◆ **WORK TASK**
Where does the string "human" appear in the records? Copy every line that contains it.

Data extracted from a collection
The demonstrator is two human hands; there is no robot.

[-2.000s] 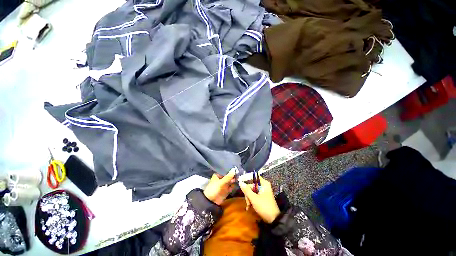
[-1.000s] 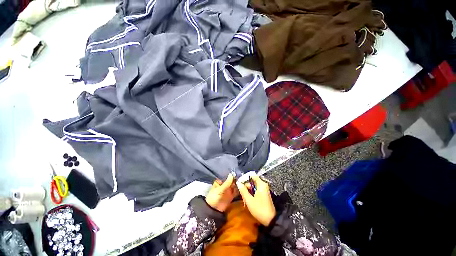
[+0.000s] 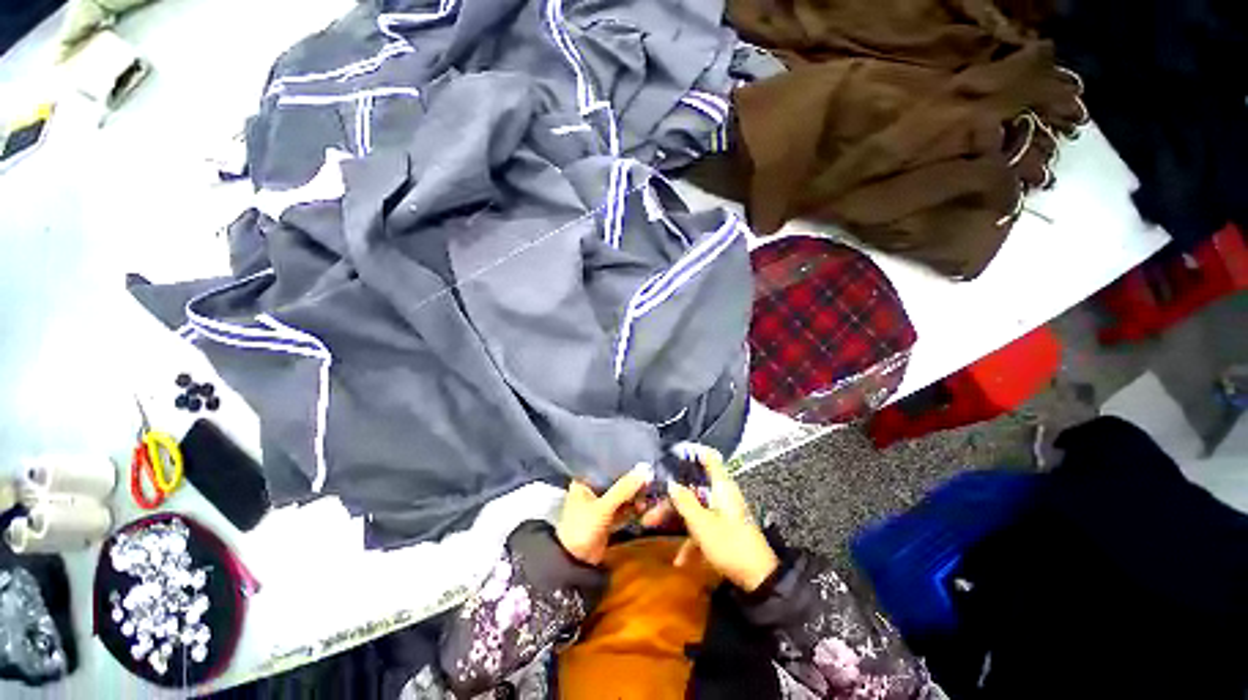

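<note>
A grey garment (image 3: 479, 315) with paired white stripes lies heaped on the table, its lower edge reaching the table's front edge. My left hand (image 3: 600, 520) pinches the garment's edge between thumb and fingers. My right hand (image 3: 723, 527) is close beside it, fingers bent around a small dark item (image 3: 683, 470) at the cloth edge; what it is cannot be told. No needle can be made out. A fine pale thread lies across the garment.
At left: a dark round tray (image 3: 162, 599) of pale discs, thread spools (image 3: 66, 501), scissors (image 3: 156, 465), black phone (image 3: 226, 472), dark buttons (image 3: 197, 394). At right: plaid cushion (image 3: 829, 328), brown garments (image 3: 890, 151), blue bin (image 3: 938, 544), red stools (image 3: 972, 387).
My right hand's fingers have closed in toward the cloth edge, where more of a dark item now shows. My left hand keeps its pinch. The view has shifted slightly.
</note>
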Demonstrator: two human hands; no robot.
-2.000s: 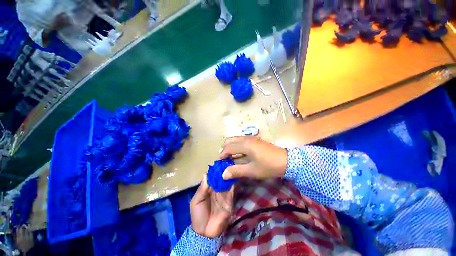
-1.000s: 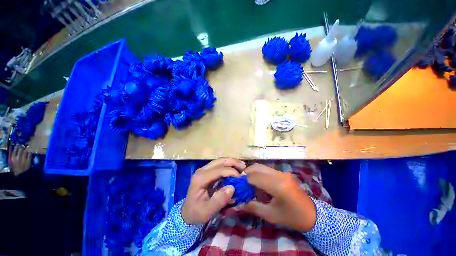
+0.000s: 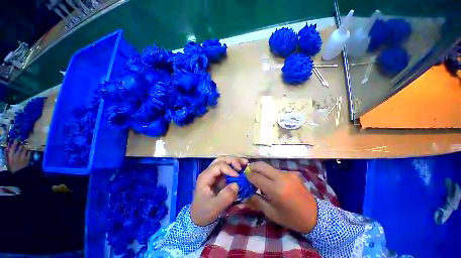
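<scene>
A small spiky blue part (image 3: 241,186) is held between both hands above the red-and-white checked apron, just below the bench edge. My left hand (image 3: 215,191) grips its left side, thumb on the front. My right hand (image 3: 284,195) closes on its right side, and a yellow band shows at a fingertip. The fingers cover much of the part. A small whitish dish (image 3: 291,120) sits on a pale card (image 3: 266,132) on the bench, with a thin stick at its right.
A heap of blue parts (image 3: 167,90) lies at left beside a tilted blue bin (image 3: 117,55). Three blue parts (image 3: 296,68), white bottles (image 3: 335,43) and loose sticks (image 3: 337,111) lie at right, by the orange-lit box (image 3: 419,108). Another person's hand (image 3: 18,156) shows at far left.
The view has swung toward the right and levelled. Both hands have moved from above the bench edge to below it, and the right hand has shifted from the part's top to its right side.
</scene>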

◆ **WRITTEN RESPONSE**
The demonstrator is two human hands; there is no robot.
Demonstrator: two human hands; no robot.

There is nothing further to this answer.